— WORK TASK —
Leave out every line before the one containing "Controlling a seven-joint", and repeat the rest of the material below exactly, that line included.

— WORKING DATA —
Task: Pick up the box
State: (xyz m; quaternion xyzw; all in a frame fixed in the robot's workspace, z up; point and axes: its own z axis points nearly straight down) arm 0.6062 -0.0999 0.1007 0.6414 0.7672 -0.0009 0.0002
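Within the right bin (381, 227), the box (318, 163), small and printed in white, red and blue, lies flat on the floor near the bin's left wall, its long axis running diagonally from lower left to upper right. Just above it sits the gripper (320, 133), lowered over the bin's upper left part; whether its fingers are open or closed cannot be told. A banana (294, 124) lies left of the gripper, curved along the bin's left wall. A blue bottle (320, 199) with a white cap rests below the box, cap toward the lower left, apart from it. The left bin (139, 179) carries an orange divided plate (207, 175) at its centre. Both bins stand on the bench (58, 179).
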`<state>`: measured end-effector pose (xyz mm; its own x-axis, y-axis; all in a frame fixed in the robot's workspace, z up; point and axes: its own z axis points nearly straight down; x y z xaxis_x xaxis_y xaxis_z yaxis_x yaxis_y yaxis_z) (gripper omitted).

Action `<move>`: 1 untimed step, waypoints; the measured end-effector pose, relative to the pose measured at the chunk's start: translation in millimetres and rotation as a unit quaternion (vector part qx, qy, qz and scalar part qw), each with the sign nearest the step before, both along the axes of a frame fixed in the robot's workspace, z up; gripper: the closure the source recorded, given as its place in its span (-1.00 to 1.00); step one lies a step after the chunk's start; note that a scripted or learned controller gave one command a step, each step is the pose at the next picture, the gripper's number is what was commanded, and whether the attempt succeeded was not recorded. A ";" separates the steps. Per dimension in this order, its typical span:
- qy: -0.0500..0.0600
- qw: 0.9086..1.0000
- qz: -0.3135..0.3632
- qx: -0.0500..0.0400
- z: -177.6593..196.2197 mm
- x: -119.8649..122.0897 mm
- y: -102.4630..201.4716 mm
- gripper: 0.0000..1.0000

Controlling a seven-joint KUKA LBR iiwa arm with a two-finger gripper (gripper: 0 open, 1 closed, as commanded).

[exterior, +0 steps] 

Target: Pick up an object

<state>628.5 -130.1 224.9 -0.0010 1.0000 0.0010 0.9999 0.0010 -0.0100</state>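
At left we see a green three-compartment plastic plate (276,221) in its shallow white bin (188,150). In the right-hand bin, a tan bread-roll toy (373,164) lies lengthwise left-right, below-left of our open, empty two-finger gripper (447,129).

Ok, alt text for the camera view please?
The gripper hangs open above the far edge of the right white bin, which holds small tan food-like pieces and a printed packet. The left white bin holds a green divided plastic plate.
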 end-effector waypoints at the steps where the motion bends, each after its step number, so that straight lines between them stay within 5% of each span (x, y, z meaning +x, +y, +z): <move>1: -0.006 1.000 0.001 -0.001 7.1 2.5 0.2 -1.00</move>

— ANSWER BOX —
Controlling a seven-joint KUKA LBR iiwa arm with a two-finger gripper (gripper: 0 open, 1 closed, as commanded).

[exterior, +0 steps] 

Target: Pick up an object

<state>628.5 -130.1 224.9 -0.0010 1.0000 0.0010 0.9999 0.0010 -0.0100</state>
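At left we see a green three-compartment plastic plate (276,221) in its shallow white bin (188,150). In the right-hand bin, a tan bread-roll toy (373,164) lies lengthwise left-right, below-left of our open, empty two-finger gripper (447,129).

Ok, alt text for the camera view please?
The gripper hangs open above the far edge of the right white bin, which holds small tan food-like pieces and a printed packet. The left white bin holds a green divided plastic plate.
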 end-effector waypoints at the steps where the motion bends, each after its step number, so that straight lines between them stay within 5% of each span (x, y, z meaning +x, +y, +z): <move>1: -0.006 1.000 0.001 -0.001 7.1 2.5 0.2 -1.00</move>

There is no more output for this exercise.